[Try it]
In the records below, find the line containing "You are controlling"; restate it and every later line word for word, through the last.

[Extracted data entries]

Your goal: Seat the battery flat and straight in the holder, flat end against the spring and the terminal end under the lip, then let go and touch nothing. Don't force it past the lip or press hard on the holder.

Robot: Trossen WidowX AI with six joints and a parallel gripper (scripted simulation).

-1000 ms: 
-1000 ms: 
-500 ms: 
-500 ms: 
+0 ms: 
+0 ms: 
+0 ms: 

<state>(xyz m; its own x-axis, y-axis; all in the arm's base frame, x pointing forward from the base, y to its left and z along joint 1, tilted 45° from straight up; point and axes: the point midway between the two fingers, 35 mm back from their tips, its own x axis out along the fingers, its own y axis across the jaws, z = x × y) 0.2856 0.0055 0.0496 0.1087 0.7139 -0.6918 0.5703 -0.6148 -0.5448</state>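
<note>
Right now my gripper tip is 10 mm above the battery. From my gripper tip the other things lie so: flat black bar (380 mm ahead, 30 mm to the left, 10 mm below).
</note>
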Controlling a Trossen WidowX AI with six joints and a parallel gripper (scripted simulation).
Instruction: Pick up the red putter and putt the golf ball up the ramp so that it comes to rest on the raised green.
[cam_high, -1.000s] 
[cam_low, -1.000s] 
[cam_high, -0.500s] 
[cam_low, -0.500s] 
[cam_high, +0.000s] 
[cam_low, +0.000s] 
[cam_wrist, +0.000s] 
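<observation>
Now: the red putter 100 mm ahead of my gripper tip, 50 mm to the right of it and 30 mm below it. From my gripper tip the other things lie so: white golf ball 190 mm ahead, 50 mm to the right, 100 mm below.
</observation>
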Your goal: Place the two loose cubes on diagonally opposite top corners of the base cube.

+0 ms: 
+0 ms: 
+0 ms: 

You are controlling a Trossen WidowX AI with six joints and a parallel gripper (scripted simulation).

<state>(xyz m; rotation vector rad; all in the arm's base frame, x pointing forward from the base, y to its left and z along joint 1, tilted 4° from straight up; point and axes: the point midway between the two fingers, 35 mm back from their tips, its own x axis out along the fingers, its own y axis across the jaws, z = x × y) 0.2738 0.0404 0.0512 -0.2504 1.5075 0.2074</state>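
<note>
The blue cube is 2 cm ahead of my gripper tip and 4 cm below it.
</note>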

[Answer area]
You are controlling a Trossen WidowX AI with six joints and a parallel gripper (scripted simulation).

<state>(xyz m; rotation vector rad; all in the arm's base frame, x pointing forward from the base, y to its left and z along joint 1, tilted 4° from straight up; point and axes: the point midway between the two fingers, 35 mm back from their tips, its own x axis out along the fingers, its own y axis across the jaws, z = x × y) 0.2738 0.0404 0.0512 -0.2504 1.5075 0.2074</state>
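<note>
The blue cube is 2 cm ahead of my gripper tip and 4 cm below it.
</note>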

What the exercise asked for has been given in full.